I just read the paper tonight and the state is putting another murderer to death. The article read that the prisoner would be put to death by lethal injection at 12:01 tomorrow morning. My question is why are a lot of executions set for one minute past midnight, so early in the morning? Maybe I am getting old but it just seems like an unholy hour for everyone to be up puttin people to death.
Does the condemmed have any say ( within moments) about the time of execution…by that I mean lets say his relatives are there and he wants to delay till 12:02 or 3 to say one more goodbye…or once he is strapped on the gurney for the injection can he have an unlimited amount of time to say his last words? I have never read an account of the warden saying, “Any last words? You have 30 seconds.”
Just a guess, but I think they set a particular date and they do it as early as possible on that date.
As far as saying one more good-bye, I’m sure that by the time they get to that part of the process the condemned has already made all the arrangements he can. My guess is that a lot of small delays at that point would be additional cruelty.
And I doubt if anyone in that position can come up with a real zinger for last words at that point.
“To do her justice, I can’t see that she could have found anything nastier to say if she’d thought it out with both hands for a fortnight.”
Busman’s Honeymoon
Dorothy L. Sayers
I read the biography of Britain’s greatest hangman. He studied and mastered his trade. He could enter a condemned person’s cell as the clock began striking midnight, strap the arms, march the person out of the cell and into the adjoining execution chamber, position the subject while his assistant strapped the legs, hood the head, place the noose, and throw the trap before the clock finished striking twelve. He hung a man in Ireland once and never returned because two priests delayed the hanging for two or three minutes while they tried to extract a confession of guilt from the hooded man and, in the opinion of our humble civil servant, that was torture. So yeah, dawdling around for last words is Hollywood shit. They may give the condemned a moment, in some of the few places left in the world where civil societies execute people (no last words in Japan or Russia), if he wants it, but by that stage of the game it is all just a fast formal process. “Dead man walking”.

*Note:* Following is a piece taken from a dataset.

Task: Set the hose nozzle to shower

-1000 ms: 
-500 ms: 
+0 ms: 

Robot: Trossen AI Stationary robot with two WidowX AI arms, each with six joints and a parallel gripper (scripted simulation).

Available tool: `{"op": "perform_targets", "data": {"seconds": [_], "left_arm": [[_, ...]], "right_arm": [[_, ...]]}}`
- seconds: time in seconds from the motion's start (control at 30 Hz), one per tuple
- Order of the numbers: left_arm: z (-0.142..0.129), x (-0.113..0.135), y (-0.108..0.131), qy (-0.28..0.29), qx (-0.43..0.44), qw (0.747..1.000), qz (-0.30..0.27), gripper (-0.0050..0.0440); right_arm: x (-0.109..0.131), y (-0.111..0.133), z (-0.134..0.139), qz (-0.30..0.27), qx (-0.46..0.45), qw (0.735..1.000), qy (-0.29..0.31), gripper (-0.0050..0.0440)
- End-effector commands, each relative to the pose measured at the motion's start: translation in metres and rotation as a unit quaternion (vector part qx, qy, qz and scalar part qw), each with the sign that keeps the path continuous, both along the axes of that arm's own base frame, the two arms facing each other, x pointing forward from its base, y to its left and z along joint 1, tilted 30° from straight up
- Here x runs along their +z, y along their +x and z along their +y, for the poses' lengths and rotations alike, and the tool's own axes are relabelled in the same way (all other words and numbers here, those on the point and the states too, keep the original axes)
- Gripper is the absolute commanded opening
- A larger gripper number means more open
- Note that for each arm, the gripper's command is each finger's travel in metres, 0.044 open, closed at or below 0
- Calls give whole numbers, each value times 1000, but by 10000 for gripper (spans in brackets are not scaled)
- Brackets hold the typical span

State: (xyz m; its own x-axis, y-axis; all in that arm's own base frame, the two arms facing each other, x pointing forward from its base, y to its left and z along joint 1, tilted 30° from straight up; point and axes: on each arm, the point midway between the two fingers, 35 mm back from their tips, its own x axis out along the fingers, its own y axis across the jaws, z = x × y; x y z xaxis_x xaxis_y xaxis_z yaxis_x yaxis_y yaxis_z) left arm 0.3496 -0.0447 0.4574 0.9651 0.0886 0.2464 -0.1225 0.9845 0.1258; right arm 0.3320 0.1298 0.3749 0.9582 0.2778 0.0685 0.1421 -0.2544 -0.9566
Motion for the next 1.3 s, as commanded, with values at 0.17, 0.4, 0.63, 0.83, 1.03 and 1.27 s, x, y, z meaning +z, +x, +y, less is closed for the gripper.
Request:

i would just start singing: “tiiiimme is on my siidde. yes it is…” >:)
eggo
(btw i like the disable smilies option)
I remember reading also that one of the reasons scheduling executions at midnight was to diminish the number of protesters/supporters hanging outside prison gates, but I don’t have firm evidence of that statement.
Aren’t there some present to serve as witness for the State? (Not including any members of the involved parties). I’ve heard that in some States, the exact time of execution is not set precisely - maybe to stop protests? Unsure!
There are also some witnesses representing the public (reporters, usually). When executions moved indoors (mainly for reasons of taste), some people pointed out that the idea of having executions in private seemed just a little too much like Secret Police, so the new laws (at least in many states) specifically provide for some people to be there to make it “public”.
John W. Kennedy
“Compact is becoming contract; man only earns and pays.”
– Charles Williams
I heard that people are executed in the early morning to minimize the possability of last-minute appeals. Say, a murderer is scheduled to be executed on Feb 15th. To make 11th hour legal injunctions less likely, the murderer is executed as soon as Feb 15 begins; that is, right after midnight.
–It was recently discovered that research causes cancer in rats.
I think its to save the state the $40 or so it costs to house an inmate each day.
j/k…like many traditions that go back so far it may well remain shrouded in obscurity. Although some of the explanations sound pretty good, we will probably never really know.
“Go back so far”? Executions moved indoors in the 19th century. It’s not as though newspapers hadn’t been invented yet.
John W. Kennedy
“Compact is becoming contract; man only earns and pays.”